Submitted by Rebekah Kobs
As the world is aching right now I know each family is trying to process things in their own way. For those who don’t know our family, I have 3 sisters, 1 brother and 3 brothers in-law. My sister closest in age to me married a gentleman we both went to college with, he is kind, he’s intelligent and I’m lucky to call him brother. He also happens to be black. We have nieces and nephews with white and brown skin and it’s always been beautiful to us. It pains me to know we live in a world that is unjust for them.
When I use the word privilege it has nothing to do with status or wealth- it is a privilege of not having to worry about the hidden rules that only apply to people of color. It’s a privilege that comes from not fearing for my husband’s safety due to his skin color every time he is late coming home. It’s a privilege of not having to teach my children how to make themselves appear less threatening when they’re just going for a walk. It’s a privilege none of us asked for-but it exists none the less. To not acknowledge it is to ignore the very thing blowing up in the news now. It’s tragic and heartbreaking.
I’ve been asked how can we fix it? What can I do? Self awareness is the first step, we can do that by addressing any hidden bias or prejudice that has formed. Acknowledge that the “white privilege“ people talk about doesn’t mean you didn’t have difficulty getting to where you are, it only means that issues dealing with your race weren’t part of those trials. The next step is a continuous one; it’s taking that awareness and making positive changes for people who aren’t always allowed to speak up for themselves. We can teach our children to see the struggles of others and train them to stand up for what is just. It requires coming alongside marginalized people seeing them and having empathy for their struggle. You might not get to change the whole world, only Christ could do that. But in a battle this long-standing take hope knowing wildfires start small.
I see your colors.
I’m not like that.
When people are slain
In open streets, and no one stops it,
Do you still pretend justice is blind?
A past riddled with pain.
But it isn’t behind us.
Lives laced with dread,
Mothers, fathers, wail for your dead.
Bubbling below a veil of civility.
Fearful because of their pigmentation.
Did you say not to kneel because it disgraces our nation?

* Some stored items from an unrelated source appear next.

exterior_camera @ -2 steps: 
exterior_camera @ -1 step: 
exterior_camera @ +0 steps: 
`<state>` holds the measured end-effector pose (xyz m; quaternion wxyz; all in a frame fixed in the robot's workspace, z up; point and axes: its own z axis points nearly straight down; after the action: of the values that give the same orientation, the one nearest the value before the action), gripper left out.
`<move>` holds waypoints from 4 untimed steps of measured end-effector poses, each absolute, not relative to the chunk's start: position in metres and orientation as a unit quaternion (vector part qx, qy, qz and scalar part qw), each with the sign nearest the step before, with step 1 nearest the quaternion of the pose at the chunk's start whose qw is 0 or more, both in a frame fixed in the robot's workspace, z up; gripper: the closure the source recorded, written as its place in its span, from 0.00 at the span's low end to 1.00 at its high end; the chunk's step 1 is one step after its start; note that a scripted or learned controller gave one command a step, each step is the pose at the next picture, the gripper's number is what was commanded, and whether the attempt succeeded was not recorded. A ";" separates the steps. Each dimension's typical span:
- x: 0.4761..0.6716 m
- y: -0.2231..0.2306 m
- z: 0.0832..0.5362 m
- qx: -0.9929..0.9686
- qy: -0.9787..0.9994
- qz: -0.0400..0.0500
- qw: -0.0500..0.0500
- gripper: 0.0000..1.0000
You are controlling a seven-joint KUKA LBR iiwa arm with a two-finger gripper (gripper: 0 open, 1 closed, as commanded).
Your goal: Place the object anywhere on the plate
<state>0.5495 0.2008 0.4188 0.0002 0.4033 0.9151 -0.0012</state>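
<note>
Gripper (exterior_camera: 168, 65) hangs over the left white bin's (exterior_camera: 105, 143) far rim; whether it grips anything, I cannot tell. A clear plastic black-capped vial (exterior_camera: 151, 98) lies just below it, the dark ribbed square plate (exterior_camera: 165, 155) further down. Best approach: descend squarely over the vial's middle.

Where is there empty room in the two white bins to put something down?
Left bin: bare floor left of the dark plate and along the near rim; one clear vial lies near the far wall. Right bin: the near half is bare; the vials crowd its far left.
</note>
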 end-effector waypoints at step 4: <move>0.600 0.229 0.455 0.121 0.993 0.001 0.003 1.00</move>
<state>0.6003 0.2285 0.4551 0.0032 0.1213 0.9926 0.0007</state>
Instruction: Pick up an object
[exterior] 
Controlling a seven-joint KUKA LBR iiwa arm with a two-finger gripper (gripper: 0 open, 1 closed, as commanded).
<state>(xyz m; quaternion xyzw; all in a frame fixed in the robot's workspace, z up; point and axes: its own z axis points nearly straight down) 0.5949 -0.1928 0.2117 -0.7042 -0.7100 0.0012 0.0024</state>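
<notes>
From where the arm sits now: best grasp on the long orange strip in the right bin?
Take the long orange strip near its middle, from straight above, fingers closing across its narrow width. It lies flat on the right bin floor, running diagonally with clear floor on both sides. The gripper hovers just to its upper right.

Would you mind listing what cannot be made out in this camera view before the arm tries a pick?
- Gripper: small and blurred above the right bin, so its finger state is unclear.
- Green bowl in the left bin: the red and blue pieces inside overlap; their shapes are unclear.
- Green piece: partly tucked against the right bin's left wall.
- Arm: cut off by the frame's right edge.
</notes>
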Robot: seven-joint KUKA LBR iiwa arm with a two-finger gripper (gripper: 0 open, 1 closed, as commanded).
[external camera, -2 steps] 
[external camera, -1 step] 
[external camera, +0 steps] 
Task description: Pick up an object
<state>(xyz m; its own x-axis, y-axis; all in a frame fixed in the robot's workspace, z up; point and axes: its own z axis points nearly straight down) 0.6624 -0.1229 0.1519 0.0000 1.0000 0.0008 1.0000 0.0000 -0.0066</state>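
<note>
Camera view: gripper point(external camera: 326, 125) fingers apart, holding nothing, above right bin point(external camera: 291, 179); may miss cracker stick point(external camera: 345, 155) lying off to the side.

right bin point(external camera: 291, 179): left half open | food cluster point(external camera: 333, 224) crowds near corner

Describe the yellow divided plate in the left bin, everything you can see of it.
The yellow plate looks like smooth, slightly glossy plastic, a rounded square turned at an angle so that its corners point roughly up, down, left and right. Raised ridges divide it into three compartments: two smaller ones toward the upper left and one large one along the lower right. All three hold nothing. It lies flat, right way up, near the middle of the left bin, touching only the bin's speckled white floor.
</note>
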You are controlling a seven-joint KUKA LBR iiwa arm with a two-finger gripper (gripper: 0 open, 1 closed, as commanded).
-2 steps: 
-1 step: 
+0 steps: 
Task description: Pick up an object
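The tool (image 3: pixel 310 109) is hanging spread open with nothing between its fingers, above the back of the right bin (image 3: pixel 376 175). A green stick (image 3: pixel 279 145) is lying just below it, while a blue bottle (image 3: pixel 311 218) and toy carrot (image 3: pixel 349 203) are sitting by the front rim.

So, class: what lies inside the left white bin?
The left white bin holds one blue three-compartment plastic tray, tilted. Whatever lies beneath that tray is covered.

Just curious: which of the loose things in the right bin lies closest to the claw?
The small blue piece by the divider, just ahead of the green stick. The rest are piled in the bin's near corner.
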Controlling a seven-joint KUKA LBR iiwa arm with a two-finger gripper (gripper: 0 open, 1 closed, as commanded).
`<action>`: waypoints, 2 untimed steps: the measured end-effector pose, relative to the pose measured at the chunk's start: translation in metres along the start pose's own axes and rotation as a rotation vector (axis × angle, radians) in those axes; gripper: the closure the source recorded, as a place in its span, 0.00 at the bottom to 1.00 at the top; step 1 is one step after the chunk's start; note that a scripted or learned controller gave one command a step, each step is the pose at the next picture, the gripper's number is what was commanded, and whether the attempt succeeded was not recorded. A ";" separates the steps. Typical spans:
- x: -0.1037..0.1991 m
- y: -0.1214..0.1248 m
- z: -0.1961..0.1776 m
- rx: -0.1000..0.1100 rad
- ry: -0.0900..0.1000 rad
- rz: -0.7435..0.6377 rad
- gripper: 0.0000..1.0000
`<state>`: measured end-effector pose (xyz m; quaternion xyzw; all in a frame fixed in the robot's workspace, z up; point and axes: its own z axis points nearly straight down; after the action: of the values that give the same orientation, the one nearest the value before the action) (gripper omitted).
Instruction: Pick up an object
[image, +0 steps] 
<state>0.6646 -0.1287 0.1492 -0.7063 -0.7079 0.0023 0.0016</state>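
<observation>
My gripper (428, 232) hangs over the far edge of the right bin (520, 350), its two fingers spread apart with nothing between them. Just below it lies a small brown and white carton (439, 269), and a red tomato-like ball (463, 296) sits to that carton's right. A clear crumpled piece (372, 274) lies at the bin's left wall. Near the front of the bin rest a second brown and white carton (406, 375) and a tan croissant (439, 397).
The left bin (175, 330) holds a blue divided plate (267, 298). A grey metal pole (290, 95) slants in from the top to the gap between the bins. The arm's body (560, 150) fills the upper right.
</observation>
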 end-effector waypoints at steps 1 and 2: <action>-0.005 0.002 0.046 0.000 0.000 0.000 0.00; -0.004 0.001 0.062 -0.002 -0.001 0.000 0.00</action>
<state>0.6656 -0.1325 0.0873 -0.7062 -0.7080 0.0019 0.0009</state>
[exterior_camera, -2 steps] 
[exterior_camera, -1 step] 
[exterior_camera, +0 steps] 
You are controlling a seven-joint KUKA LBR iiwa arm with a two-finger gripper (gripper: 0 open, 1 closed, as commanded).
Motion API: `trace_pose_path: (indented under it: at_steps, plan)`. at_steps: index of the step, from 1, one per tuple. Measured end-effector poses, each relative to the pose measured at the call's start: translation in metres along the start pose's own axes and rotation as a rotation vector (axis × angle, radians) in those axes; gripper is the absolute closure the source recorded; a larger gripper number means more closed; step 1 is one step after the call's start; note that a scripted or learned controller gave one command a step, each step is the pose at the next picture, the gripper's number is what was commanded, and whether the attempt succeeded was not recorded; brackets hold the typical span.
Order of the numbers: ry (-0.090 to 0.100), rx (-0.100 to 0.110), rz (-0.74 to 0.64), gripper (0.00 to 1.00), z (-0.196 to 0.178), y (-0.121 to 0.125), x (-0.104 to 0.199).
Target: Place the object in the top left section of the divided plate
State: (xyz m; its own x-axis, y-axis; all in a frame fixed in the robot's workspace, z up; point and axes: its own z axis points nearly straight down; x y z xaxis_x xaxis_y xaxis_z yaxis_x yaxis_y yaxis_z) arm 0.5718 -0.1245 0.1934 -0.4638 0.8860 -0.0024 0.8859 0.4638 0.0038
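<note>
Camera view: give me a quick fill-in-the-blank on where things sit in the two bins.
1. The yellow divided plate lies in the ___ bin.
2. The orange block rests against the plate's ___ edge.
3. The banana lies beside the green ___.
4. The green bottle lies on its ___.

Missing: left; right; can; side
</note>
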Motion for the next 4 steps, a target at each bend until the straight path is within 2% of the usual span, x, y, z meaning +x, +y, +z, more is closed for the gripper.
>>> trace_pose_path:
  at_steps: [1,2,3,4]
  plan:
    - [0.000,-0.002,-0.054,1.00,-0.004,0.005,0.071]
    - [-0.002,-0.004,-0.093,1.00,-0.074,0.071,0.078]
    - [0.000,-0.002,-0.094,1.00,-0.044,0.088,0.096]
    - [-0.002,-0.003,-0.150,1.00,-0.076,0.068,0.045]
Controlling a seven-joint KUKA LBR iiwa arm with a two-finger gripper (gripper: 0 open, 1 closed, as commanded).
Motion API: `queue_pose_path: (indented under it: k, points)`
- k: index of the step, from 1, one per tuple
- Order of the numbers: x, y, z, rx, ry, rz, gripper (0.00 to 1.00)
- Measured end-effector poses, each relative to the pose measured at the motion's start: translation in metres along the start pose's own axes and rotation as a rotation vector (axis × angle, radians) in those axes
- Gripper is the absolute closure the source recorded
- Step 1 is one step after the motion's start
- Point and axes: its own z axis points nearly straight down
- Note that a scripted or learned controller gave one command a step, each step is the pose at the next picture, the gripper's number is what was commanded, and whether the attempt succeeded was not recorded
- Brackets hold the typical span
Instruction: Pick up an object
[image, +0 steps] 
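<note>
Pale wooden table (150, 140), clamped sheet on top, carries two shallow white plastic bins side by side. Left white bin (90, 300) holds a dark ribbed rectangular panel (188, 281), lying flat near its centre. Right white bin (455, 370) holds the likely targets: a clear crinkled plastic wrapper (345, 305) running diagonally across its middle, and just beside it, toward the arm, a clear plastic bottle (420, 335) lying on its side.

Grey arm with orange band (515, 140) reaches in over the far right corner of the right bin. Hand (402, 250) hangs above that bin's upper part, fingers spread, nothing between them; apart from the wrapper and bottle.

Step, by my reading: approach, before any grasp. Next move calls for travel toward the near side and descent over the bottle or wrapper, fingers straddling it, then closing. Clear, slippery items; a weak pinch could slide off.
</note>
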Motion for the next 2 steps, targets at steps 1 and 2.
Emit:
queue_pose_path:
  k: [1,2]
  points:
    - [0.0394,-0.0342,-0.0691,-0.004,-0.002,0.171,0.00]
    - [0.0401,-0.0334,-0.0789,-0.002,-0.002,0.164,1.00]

Peaceful protesters begging for their lives,
The violence by some is not the solution it’s a blunder.
So tell me- how can you turn a cheek that’s six feet under?
Do you clutch your babies
When protests explode?
As if mamas with brown babies don’t daily carry that load?
Children calling for mamas who can’t save them,
Victim shaming because of their skin,
Is this the kind of world we’re raising our kids in?
Families torn apart, children without fathers.
Existing in a world where blackness is a danger to their health.
It’s suffocating to learn they can’t advocate for themself.
It’s happened before and It’s happening now,
A cycle of abuse where privilege retreats,
Until once again a new name the world meets.
Mamas know prayers may not save their creations.
A barrage of black people dying, are they aberrations?
You hide in plain site.
Diminishing the plight of our brothers and sisters, our nieces, our nephews, our friends and our neighbors.
Do you teach your babies monsters are real?
But not the imaginary sulking kind under their bed.
This monster stares back at you when the mirror’s pointed at your head.
Dear Lord, please don’t be like that.